>>

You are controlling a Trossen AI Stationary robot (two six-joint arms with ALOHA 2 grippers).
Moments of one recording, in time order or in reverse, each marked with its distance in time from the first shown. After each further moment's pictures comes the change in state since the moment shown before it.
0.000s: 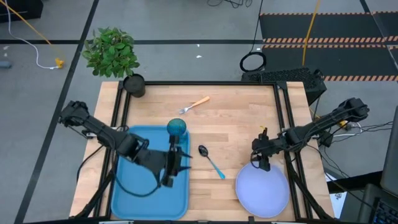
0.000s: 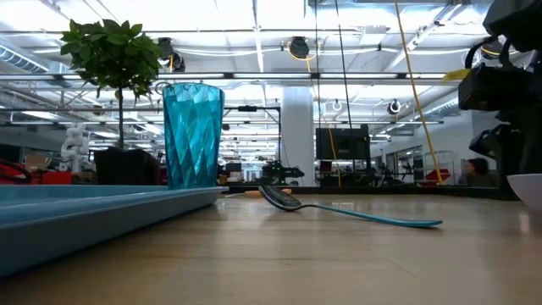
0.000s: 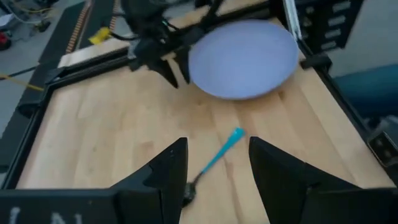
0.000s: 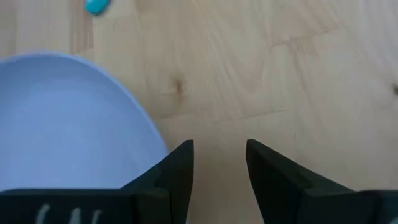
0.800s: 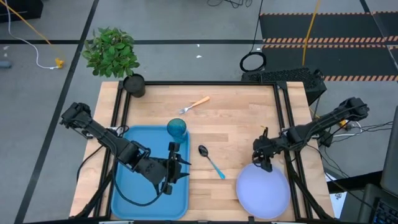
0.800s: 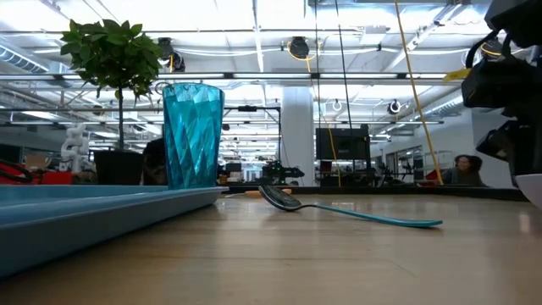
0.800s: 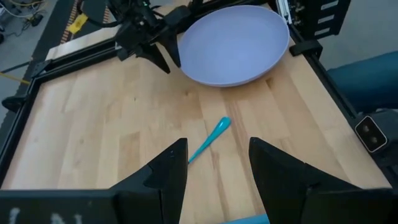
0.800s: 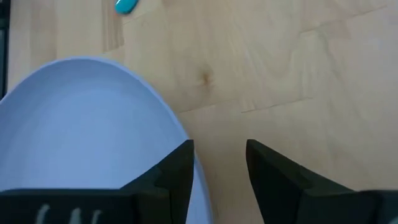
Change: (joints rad) left arm -0.055 0.042 0.000 -0.012 -0.035 -0.047; right arm 0.010 -0.042 0.001 -0.020 -0.091 0.055
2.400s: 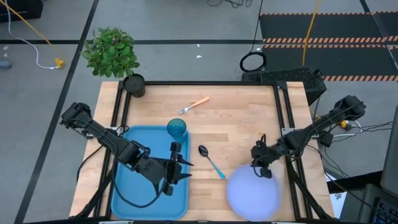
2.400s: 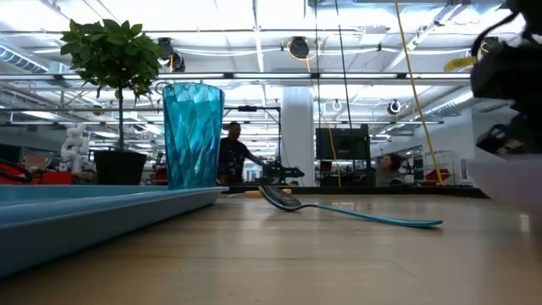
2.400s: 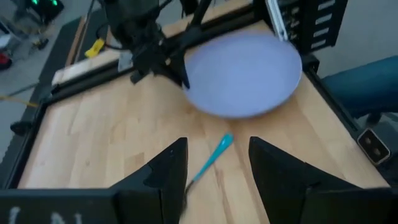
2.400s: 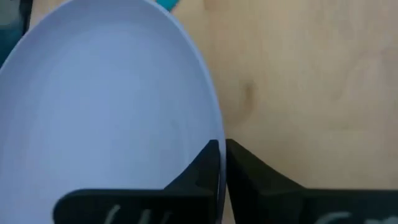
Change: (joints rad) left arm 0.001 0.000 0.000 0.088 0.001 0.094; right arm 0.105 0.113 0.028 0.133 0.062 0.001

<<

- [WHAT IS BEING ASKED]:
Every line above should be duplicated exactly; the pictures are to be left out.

- [PROBLEM SOLUTION]:
You are controlling a Trossen AI Stationary robot (two six-joint arms with ALOHA 2 grippers).
Moments of one recording, in time order or in reverse, each marked with its distance in time from the first shown. After each further moment's pictures comes the change in state since the moment shown before it.
0.000s: 
0.000s: 
0.000s: 
0.000s: 
0.800s: 
0.800s: 
0.800s: 
0.800s: 
Change: (joints rad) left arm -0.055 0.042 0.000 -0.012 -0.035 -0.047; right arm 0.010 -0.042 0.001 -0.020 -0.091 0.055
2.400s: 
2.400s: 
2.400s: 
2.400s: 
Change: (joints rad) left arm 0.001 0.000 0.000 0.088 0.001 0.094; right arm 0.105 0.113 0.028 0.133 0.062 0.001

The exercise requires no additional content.